**TO DO**
Please write the following entries out once more, exactly.

[Dataset entries]

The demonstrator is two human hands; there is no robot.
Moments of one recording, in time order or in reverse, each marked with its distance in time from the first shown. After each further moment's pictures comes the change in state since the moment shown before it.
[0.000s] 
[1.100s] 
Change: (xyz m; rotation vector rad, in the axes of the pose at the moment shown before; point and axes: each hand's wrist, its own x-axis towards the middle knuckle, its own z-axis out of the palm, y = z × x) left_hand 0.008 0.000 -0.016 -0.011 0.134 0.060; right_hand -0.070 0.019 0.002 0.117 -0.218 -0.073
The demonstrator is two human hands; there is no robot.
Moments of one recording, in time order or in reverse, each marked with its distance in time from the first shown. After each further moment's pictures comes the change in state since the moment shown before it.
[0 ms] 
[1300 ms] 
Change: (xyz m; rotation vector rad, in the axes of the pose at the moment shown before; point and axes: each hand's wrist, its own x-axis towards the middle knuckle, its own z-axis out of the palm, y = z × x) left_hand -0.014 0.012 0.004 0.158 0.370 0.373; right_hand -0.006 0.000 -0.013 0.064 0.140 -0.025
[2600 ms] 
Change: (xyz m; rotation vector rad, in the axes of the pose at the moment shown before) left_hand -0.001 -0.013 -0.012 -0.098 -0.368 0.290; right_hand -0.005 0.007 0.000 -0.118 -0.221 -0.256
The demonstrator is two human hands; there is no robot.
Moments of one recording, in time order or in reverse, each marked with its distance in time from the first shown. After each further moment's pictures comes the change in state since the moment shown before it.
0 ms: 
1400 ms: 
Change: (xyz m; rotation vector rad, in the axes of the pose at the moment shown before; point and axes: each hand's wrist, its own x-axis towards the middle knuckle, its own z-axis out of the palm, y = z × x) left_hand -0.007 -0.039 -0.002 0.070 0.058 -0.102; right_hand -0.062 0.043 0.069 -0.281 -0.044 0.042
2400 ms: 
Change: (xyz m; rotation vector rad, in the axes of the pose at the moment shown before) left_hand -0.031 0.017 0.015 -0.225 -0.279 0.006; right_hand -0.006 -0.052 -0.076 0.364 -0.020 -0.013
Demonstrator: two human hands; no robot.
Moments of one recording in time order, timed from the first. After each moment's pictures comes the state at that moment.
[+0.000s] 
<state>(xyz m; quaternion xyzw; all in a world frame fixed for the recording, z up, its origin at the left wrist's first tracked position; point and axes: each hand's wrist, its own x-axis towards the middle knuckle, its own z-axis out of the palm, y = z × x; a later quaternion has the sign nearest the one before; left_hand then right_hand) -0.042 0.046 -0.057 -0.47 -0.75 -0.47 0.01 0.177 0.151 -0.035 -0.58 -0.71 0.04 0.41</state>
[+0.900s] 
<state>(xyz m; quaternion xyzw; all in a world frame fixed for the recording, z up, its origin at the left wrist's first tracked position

**TASK RESULT**
The demonstrator is two human hands; there is no robot.
Moments of one recording, in time order or in reverse, each marked with its distance in time from the first shown. After each further moment's pictures comes the change in state since the moment shown before it.
[0.000s] 
[1.100s] 
Change: (xyz m; rotation vector rad, in the axes of the pose at the moment shown before; point and axes: each hand's wrist, its own x-axis towards the middle knuckle, its own z-axis out of the palm, y = z × x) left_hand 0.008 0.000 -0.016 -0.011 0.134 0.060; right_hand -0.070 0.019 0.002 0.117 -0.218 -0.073
The demonstrator is two human hands; there is no robot.
Moments of one recording, in time order or in reverse, each marked with its distance in time from the first shown. After each further moment's pictures comes the change in state since the moment shown before it.
[0 ms] 
[1300 ms] 
Change: (xyz m; rotation vector rad, in the axes of the pose at the moment shown before; point and axes: each hand's wrist, its own x-axis towards the middle knuckle, its own z-axis out of the palm, y = z × x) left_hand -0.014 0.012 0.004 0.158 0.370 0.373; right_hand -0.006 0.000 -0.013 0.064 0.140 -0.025
[2600 ms] 
Change: (xyz m; rotation vector rad, in the axes of the pose at the moment shown before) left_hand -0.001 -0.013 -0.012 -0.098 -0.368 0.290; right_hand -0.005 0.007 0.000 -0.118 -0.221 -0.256
The demonstrator is two human hands; there is no robot.
Moments of one recording, in time order or in reverse, each marked with its distance in time from the first shown. After each further moment's pictures comes the change in state since the moment shown before it.
0 ms: 
1400 ms: 
Change: (xyz m; rotation vector rad, in the axes of the pose at the moment shown before; point and axes: each hand's wrist, its own x-axis towards the middle knuckle, its own z-axis out of the palm, y = z × x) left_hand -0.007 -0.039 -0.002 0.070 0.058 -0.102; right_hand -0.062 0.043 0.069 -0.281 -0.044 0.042
2400 ms: 
Change: (xyz m; rotation vector rad, in the axes of the pose at the moment shown before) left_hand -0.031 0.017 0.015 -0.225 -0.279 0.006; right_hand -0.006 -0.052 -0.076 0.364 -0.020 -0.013
Demonstrator: two human hands; no robot.
Moments of one recording in time order, timed from the first. After each moment's pictures comes the state at that moment.
[+0.000s] 
<state>(xyz m; quaternion xyzw; all in a world frame fixed for the recording, z up, its origin at the left wrist's first tracked position; point and axes: each hand's wrist, its own x-axis towards the middle knuckle, its own z-axis out of the palm, y = z × x; a later quaternion has the sign nearest the one before; left_hand then right_hand) -0.042 0.046 -0.057 -0.47 -0.75 -0.47 0.01 0.177 0.151 -0.035 -0.58 -0.71 0.04 0.41</state>
[+0.900s] 
<state>(xyz m; quaternion xyzw; all in a world frame fixed for the recording, z up, its origin at the left wrist's first tracked position

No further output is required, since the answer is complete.